Two weeks ago SLU law school was shaken by the sudden resignation of its dean and very public recriminations between the dean and SLU's president, followed by the immediate appointment of an interim dean who is a partner in a local law firm.

Matters apparently took an even darker turn for SLU law school, according to a blog post by Associate Dean for Research Anders Walker (see Caron):

Tamanaha's Revenge

[O]ur interim dean recently read Failing Law Schools … and liked it.

Oh shit.

Brian’s sacred cow killing polemic boasts a new convert … and soon they’ll be lunching. Now what? For those of us scrambling to keep things afloat here, what began as an ugly dispute between the Dean and the President is now morphing into something very different, a Tamanaha-esque audit of legal education in its current state, including questions about tuition, faculty resources, and the merits of scholarship. ... The solution, argues Tamanaha, is for law schools to adopt a tiered approach, with elite institutions like Wash U continuing along the scholarly model and non-elite schools like SLU adopting a low tuition, practical skills approach. How convenient. ...

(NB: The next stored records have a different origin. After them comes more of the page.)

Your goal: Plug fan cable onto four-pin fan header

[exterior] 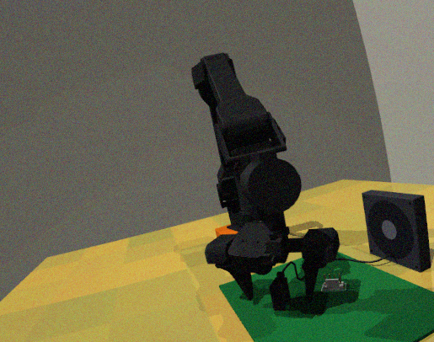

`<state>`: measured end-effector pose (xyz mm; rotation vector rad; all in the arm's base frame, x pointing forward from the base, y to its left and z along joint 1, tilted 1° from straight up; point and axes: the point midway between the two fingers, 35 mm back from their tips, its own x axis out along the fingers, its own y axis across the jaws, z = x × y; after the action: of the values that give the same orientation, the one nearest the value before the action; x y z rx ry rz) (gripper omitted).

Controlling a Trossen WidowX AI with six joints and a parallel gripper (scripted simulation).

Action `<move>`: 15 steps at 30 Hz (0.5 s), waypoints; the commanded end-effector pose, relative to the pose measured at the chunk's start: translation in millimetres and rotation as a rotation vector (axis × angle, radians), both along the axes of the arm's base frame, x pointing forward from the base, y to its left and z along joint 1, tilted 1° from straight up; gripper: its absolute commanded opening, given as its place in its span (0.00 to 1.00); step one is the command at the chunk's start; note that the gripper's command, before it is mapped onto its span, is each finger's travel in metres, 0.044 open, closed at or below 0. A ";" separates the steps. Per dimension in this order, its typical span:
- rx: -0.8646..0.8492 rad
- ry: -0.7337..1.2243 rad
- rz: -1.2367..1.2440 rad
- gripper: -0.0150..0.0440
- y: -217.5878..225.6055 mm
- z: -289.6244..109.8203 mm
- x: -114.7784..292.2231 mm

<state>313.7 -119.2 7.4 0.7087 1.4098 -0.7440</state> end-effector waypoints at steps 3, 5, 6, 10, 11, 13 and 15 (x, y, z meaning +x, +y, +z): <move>0.000 0.000 0.000 0.87 0.0 0.0 0.0; 0.000 0.000 0.000 0.78 0.0 0.0 0.0; 0.000 0.000 0.000 0.73 0.0 0.0 0.0; 0.000 0.000 0.000 0.56 0.0 0.0 0.0; 0.000 0.000 0.000 0.51 0.0 0.0 0.0; 0.000 0.000 0.000 0.42 0.0 0.0 0.0; 0.000 0.000 0.000 0.33 0.0 0.0 0.0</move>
<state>313.6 -119.2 7.2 0.7084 1.4098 -0.7441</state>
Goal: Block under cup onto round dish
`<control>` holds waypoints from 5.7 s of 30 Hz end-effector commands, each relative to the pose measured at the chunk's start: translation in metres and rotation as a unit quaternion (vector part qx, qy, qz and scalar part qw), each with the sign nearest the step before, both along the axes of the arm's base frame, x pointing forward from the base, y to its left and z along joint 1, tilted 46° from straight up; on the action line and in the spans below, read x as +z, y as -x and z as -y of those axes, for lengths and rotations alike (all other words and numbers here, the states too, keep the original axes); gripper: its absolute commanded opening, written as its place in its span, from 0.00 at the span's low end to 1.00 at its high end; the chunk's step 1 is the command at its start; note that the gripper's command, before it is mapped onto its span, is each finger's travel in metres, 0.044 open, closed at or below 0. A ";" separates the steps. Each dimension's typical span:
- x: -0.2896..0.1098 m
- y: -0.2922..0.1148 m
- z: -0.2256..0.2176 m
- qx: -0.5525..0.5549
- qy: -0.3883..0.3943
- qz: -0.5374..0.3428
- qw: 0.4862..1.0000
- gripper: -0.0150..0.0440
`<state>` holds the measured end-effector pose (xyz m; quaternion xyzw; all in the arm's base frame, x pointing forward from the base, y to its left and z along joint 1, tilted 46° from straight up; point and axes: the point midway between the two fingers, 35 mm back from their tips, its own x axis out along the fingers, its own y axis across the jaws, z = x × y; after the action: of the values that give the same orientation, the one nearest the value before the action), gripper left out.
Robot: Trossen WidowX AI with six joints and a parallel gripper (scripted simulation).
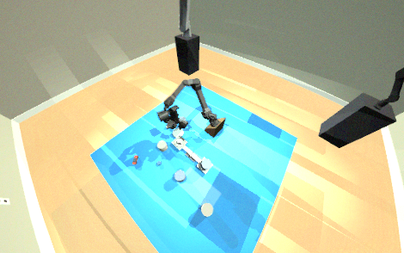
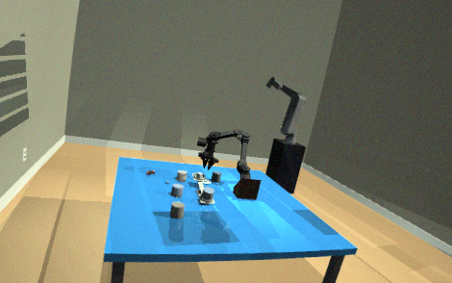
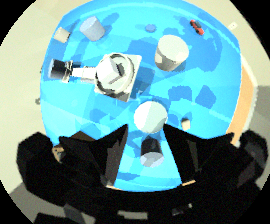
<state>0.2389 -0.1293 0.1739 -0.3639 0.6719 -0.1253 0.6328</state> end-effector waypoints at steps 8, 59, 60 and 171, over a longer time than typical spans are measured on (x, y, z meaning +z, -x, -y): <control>-0.012 -0.027 -0.026 -0.167 -0.005 0.132 0.977 0.69; -0.068 -0.066 -0.064 -0.435 0.015 0.375 0.818 0.69; -0.069 -0.066 -0.063 -0.435 0.015 0.375 0.818 0.69; -0.042 0.010 0.076 -0.433 0.020 0.377 0.818 0.25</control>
<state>0.2288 -0.2014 0.1363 0.0284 0.4647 -0.5295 0.7092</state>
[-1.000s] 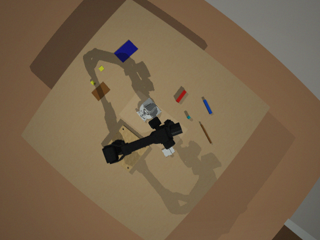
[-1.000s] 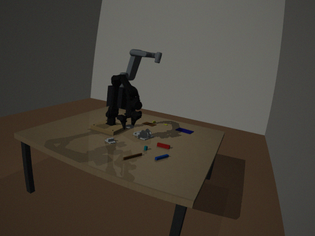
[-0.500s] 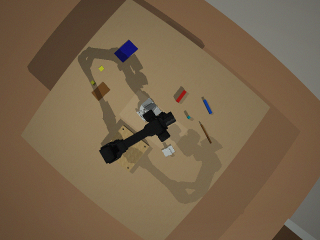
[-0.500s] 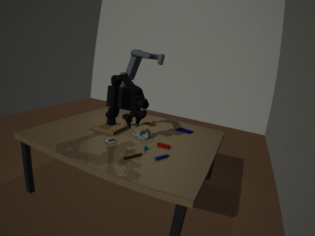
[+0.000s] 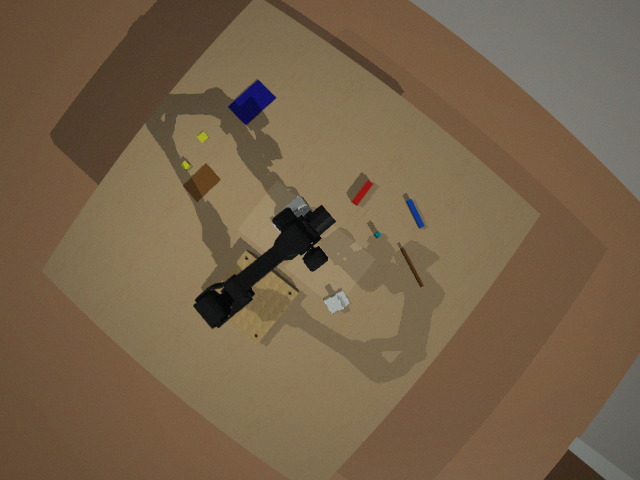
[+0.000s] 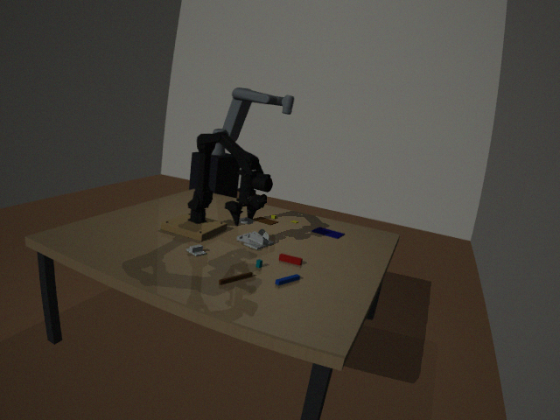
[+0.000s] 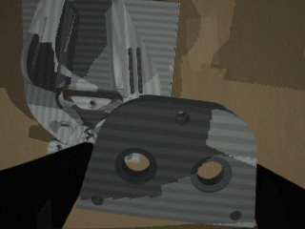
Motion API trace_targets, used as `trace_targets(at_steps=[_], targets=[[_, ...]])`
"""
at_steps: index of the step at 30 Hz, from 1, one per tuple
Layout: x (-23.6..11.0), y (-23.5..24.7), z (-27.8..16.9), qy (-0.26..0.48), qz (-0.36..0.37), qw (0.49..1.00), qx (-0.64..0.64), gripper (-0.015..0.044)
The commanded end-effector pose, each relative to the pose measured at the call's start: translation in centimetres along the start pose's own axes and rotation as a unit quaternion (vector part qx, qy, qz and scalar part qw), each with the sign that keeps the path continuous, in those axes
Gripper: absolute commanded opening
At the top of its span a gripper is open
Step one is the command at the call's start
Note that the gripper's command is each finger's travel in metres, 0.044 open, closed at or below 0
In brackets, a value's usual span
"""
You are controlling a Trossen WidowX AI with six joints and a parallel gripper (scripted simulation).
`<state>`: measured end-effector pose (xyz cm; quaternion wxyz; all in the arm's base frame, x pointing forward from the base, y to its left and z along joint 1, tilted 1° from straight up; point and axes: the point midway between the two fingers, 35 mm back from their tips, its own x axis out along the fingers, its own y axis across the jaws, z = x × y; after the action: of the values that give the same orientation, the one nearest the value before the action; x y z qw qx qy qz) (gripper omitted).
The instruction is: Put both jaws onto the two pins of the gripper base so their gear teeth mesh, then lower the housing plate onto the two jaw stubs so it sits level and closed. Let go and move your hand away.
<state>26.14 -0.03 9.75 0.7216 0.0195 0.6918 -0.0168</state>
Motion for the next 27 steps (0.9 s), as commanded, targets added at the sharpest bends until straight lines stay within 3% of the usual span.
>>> trace_targets(at_steps=[1,17,27], targets=[[0.2,1.2,-0.6,0.004,-0.001,1.0,-0.003,0.0351],[0.3,5.9,-2.6,0.004,0.001,1.0,-0.019,0.0351],[0.3,6.1,-2.7,0.004,0.001,1.0,-0.019,0.0351]])
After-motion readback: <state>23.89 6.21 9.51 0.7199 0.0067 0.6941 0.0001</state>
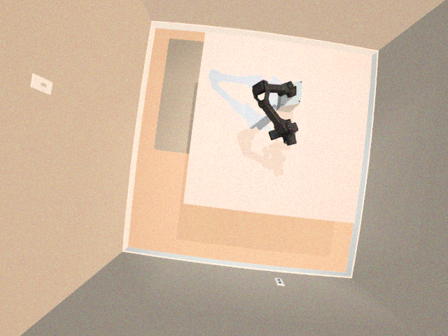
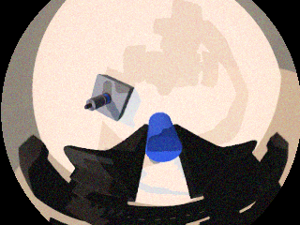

Thus far I have refrained from responding to critiques of my book, but this one is too personal to leave unanswered.

First let me make clear that I have had no contact of any kind with SLU's new dean and have no plans to "lunch" with him; nor will I meet with him if he reaches out to me, given Walker's insinuation, because I do not want to fuel any suspicion that I might be behind the dean's actions going forward. That's probably too bad because had we spoken I would have tried to persuade the new dean that one of SLU's core strengths is a terrific young faculty (including Walker himself).

Walker's second cheap shot--"How convenient"--also misses the mark. I have been arguing for years--long before I moved to Wash. U.--that non-elite law schools should not emulate the academic model set by elite law schools; see Why the Interdisciplinary Movement In Legal Academia Might be a Bad Idea (for Most Law Schools) and Is there an Impending Crisis in Non-Elite Law Schools? These posts, which seem prescient today, raising issues of cost, debt, and jobs, were written four-and-a-half years ago, when I taught at a law school much like SLU. At the time I was sharply criticized on legal academic blogs for being anti-intellectual, but no one charged me with making a self-serving argument.

As for reform, I believe every law school (from Thomas Jefferson to Harvard, to SLU and Wash. U.) should carefully examine tuition, debt, and the allocation of resources, and every faculty should strive to find ways to operate in a more cost efficient fashion. If that's "Tamanaha's revenge," then I'm guilty as charged, and legal educators across the country can throw darts at me.

With respect to the unfortunate events at SLU, the law faculty has my sympathy.